U.S. Military Pullout Hurt CIA Spying in Iraq
The Associated Press reports that “when John Maguire was a CIA officer in Beirut in the late 1980s during that country’s bloody civil war, he spent weeks living in safe houses far from the U.S. Embassy, dodging militants who wanted to kidnap and kill Americans.”
“‘We moved all over the city, and we would not sleep in the same place two nights in a row,’ Maguire said.
“In Iraq in 2014, by contrast, CIA officers have been largely hunkered down in their heavily fortified Baghdad compound since U.S. troops left the country in 2011, current and former officials say, allowing a once-rich network of intelligence sources to wither. Maguire and other current and former U.S. officials say the intelligence pullback is a big reason the U.S. was caught flat-footed by the recent offensive by a Sunni-backed al-Qaida-inspired group that has seized a large swath of Iraq.”

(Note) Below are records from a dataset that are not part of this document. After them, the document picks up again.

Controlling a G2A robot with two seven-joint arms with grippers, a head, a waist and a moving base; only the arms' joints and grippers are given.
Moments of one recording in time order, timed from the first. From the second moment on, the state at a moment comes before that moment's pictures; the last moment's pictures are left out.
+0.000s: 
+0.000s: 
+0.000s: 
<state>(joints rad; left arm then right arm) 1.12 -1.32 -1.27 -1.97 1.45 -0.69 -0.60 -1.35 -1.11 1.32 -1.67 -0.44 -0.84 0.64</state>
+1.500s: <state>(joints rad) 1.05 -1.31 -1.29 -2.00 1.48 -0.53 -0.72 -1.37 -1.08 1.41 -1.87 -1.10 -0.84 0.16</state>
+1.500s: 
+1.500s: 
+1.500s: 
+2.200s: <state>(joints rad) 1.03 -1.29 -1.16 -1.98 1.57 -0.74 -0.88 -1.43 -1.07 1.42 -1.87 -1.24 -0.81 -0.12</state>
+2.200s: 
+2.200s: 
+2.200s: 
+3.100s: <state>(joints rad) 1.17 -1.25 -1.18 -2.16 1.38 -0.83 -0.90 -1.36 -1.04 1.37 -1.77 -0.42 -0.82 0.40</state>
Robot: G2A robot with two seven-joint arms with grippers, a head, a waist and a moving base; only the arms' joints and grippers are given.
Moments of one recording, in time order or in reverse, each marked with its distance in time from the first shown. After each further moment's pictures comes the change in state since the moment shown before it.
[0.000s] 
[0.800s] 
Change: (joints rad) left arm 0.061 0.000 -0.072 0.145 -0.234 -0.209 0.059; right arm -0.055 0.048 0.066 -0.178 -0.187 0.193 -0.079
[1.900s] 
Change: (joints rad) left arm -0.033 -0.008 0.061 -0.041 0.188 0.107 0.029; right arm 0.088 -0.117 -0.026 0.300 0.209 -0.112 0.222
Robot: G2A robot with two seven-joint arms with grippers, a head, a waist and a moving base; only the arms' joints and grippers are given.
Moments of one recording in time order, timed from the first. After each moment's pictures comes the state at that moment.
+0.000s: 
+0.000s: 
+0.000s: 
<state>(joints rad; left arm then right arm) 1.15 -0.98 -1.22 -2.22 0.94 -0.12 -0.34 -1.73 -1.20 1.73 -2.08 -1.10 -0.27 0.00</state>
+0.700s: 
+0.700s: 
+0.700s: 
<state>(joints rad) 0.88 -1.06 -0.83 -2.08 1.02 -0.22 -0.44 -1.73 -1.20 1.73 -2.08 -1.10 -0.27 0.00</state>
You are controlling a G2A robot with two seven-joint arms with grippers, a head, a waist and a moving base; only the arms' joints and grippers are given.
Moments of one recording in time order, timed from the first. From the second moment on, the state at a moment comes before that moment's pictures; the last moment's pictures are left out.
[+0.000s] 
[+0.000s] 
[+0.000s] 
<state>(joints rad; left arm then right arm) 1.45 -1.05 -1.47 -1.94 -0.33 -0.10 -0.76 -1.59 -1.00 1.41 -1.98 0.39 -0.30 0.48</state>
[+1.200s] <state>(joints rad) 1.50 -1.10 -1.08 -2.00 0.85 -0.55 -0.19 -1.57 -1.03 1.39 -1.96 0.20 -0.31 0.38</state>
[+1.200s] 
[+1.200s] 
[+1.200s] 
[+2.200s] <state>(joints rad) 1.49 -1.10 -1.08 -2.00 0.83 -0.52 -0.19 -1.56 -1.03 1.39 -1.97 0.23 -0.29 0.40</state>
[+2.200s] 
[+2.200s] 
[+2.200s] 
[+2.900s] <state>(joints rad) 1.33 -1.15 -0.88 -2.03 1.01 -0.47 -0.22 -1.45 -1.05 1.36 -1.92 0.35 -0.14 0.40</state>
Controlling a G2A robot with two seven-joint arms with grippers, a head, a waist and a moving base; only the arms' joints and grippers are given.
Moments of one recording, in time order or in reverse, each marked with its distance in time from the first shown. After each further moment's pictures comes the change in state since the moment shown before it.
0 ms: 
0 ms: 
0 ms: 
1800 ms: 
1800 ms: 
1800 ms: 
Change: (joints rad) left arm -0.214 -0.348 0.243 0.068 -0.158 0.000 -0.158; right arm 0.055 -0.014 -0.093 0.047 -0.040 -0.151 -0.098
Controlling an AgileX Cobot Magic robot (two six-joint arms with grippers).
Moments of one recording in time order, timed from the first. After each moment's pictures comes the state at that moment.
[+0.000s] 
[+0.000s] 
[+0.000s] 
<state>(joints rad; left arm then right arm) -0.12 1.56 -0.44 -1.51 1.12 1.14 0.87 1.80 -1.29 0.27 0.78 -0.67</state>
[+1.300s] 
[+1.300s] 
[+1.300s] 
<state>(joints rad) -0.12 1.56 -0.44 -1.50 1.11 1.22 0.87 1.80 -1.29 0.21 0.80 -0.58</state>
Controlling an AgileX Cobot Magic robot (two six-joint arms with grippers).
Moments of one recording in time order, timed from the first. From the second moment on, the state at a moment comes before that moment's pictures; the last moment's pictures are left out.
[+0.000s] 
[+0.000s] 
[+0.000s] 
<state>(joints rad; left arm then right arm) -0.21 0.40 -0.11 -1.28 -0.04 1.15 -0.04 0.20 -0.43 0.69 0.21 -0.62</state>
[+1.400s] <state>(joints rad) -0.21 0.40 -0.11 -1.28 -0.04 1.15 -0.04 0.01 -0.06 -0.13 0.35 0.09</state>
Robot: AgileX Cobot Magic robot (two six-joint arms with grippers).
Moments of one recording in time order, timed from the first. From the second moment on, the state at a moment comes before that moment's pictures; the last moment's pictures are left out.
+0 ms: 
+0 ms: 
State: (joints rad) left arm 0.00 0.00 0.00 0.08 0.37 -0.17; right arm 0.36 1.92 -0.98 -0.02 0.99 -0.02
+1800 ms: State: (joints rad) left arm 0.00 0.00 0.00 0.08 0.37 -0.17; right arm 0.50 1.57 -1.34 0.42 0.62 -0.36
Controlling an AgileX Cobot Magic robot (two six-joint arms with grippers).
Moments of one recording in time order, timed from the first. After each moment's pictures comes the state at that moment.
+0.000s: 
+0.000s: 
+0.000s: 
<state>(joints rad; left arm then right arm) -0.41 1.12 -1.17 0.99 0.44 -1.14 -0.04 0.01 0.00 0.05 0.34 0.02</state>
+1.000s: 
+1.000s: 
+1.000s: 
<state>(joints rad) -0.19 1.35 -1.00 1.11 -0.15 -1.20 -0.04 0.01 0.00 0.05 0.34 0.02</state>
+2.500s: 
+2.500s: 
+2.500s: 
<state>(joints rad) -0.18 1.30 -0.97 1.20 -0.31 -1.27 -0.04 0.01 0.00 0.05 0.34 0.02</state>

“Iraq is emblematic, they say, of how a security-conscious CIA is finding it difficult to spy aggressively in dangerous environments without military protection. Intelligence blind spots have left the U.S. behind the curve on fast-moving world events, they say, whether it’s disintegration in Iraq, Russia’s move into Crimea or the collapse of several governments during the Arab Spring.”